» **EXERCISE INSTRUCTIONS**:
From the line containing "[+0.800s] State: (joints" onward to the last line of the data below, copy each line exactly and add nothing.

◇ ◇ ◇ ◇ ◇

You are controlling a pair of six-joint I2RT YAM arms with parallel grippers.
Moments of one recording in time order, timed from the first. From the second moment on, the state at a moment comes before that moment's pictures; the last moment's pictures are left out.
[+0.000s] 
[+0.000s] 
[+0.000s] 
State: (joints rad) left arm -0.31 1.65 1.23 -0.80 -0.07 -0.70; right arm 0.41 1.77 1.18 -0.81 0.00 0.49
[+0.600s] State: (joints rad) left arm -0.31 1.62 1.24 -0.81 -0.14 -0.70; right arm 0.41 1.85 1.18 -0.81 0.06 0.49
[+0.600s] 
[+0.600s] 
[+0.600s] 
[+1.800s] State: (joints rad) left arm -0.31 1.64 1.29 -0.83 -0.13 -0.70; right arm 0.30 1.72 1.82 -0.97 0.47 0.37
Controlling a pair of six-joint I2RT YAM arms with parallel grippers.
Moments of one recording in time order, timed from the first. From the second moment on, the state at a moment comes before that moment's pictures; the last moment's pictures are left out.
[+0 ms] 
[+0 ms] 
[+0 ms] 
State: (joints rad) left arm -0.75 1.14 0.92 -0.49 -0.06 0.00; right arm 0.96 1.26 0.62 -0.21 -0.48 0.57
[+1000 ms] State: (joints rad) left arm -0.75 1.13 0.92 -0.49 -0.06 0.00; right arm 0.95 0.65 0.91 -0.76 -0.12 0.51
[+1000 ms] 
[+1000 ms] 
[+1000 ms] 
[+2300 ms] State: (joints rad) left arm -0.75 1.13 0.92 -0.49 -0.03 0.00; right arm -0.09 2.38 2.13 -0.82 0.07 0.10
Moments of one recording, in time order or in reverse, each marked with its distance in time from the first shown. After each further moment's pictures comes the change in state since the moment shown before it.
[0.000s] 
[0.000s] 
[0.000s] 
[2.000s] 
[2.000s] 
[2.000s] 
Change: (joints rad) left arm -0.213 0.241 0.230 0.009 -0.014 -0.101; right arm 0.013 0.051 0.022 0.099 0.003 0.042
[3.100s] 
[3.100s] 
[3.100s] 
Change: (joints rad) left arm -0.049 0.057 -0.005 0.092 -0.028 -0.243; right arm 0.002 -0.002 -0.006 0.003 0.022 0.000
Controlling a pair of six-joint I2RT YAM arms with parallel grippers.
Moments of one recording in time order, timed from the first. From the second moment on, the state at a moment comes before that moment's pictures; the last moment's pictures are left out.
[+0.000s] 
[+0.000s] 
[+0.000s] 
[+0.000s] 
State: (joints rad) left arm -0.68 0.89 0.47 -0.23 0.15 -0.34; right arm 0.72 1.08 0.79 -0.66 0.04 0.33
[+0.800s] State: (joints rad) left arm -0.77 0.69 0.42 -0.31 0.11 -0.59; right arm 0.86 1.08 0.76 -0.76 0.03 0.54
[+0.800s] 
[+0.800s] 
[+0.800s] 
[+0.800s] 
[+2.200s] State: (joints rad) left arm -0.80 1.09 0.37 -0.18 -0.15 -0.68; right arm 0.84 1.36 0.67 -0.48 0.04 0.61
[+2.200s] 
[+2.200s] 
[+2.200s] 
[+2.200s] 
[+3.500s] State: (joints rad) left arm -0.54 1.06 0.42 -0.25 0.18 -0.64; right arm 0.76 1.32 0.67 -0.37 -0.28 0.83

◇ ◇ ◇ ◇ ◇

» **TASK RESPONSE**:
[+0.800s] State: (joints rad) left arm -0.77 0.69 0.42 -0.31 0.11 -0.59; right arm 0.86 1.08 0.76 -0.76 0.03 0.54
[+0.800s] 
[+0.800s] 
[+0.800s] 
[+0.800s] 
[+2.200s] State: (joints rad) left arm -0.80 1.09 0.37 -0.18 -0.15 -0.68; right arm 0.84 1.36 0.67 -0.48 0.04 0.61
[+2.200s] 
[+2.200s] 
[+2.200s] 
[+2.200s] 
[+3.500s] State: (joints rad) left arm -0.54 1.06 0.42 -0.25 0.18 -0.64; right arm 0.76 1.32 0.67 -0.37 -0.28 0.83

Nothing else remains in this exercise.